● Directions for this task: Pick every line out of the entries below that has the string "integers", and copy it.

-------- Data shown

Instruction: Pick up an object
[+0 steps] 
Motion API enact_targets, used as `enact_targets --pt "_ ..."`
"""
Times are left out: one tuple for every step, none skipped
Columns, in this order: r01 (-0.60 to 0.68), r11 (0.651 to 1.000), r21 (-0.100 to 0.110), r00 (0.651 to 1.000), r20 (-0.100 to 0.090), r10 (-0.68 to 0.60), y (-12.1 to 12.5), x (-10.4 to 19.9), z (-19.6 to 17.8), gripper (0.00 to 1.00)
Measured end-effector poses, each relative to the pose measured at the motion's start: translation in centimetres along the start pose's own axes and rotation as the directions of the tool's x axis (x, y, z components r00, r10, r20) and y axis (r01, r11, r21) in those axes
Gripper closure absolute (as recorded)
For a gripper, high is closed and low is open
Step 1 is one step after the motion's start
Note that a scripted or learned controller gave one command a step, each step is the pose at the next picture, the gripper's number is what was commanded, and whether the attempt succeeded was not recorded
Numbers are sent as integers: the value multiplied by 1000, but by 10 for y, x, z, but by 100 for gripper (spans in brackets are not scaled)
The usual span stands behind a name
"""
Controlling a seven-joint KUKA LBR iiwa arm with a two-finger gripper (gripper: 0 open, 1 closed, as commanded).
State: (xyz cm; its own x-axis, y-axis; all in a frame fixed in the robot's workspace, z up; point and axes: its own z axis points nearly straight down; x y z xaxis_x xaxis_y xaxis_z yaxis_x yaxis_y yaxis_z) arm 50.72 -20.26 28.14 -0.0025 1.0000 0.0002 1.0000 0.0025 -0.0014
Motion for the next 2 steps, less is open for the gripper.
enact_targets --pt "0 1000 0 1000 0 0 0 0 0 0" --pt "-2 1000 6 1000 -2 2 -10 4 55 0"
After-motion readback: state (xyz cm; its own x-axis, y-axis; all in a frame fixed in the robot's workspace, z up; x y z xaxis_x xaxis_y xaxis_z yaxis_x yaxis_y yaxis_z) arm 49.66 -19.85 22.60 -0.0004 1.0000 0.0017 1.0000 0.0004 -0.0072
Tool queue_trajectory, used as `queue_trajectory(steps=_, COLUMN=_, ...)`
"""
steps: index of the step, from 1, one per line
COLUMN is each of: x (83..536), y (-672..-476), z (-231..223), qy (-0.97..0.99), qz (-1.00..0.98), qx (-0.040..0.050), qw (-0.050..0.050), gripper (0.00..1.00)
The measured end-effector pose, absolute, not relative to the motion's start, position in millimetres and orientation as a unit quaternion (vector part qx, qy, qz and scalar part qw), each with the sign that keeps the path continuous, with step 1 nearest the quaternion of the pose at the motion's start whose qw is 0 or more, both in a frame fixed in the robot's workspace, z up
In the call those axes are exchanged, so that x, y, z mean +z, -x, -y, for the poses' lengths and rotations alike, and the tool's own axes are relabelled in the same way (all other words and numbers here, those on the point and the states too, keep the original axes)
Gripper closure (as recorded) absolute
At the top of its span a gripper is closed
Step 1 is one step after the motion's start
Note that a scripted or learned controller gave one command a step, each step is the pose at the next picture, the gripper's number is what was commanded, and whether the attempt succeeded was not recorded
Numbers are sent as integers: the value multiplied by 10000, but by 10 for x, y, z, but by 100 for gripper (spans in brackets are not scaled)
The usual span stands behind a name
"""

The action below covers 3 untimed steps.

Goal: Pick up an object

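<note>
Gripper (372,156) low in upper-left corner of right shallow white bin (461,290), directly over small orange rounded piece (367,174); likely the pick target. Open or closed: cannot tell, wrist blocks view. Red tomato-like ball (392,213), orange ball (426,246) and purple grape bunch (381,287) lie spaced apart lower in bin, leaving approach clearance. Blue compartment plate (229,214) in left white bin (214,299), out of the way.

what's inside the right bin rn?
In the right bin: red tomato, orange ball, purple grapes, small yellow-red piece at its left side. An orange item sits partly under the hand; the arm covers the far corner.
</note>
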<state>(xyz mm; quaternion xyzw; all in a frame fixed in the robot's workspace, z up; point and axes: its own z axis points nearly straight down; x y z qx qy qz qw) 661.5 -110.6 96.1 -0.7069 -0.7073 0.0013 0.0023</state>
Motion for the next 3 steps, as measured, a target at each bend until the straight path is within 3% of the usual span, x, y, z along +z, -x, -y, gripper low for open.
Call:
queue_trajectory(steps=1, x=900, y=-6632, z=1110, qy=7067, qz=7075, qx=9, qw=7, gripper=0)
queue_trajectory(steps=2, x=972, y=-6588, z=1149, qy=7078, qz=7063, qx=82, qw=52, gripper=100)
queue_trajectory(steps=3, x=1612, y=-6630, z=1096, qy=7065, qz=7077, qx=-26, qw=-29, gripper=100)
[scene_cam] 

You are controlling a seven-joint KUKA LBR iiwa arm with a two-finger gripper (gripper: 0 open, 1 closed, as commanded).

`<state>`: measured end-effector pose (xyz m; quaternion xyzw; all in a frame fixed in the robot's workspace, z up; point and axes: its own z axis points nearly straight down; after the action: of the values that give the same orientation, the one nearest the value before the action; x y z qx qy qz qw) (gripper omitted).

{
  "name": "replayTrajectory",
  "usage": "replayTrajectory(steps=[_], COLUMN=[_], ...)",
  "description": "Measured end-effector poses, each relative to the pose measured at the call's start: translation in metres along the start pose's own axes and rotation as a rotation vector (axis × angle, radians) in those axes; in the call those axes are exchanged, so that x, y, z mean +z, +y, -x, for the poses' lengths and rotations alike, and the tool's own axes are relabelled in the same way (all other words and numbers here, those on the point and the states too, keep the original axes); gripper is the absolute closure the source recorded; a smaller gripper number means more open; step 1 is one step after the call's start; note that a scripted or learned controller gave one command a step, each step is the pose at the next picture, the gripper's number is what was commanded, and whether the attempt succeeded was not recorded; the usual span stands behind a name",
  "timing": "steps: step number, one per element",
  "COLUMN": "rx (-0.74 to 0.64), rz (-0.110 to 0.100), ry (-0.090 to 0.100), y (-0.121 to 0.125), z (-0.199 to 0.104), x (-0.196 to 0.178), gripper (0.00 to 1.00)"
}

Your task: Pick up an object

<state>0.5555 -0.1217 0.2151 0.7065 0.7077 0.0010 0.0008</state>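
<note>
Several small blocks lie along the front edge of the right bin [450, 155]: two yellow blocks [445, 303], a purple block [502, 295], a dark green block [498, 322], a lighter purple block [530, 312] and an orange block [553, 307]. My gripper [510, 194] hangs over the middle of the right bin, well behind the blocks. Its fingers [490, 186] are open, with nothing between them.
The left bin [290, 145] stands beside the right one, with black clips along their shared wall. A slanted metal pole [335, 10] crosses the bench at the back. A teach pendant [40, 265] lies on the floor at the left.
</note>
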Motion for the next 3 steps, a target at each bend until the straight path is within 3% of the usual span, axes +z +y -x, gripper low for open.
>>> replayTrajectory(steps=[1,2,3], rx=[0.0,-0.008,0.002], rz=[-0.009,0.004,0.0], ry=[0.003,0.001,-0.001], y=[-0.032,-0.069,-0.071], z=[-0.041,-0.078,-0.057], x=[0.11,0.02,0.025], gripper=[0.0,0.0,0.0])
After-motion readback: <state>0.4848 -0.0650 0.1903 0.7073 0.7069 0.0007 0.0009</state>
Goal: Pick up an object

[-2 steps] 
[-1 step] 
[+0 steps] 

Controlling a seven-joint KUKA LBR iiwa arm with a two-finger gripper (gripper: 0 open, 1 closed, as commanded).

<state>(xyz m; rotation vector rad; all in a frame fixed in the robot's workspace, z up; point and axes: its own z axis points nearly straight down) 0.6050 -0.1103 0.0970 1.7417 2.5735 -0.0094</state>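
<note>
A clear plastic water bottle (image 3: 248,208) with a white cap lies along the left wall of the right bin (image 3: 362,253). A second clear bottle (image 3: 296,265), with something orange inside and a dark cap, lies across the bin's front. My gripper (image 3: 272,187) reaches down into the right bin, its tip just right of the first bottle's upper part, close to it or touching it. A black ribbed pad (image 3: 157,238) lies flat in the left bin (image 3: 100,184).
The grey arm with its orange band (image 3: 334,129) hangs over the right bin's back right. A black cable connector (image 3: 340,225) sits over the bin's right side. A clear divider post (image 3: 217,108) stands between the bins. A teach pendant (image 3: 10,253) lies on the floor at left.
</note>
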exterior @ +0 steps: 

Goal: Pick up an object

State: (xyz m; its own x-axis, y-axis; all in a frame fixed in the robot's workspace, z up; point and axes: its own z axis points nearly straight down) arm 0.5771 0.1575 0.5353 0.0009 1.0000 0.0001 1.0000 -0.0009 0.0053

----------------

● Worked solution:
Numbers are sent as integers: the value multiplied by 1000, but by 10 for y, x, z, but by 100 for gripper (spans in brackets are not scaled)
Numbers are sent as integers: the value multiplied by 10000, but by 10 for x, y, z, but by 100 for gripper (spans in brackets are not scaled)

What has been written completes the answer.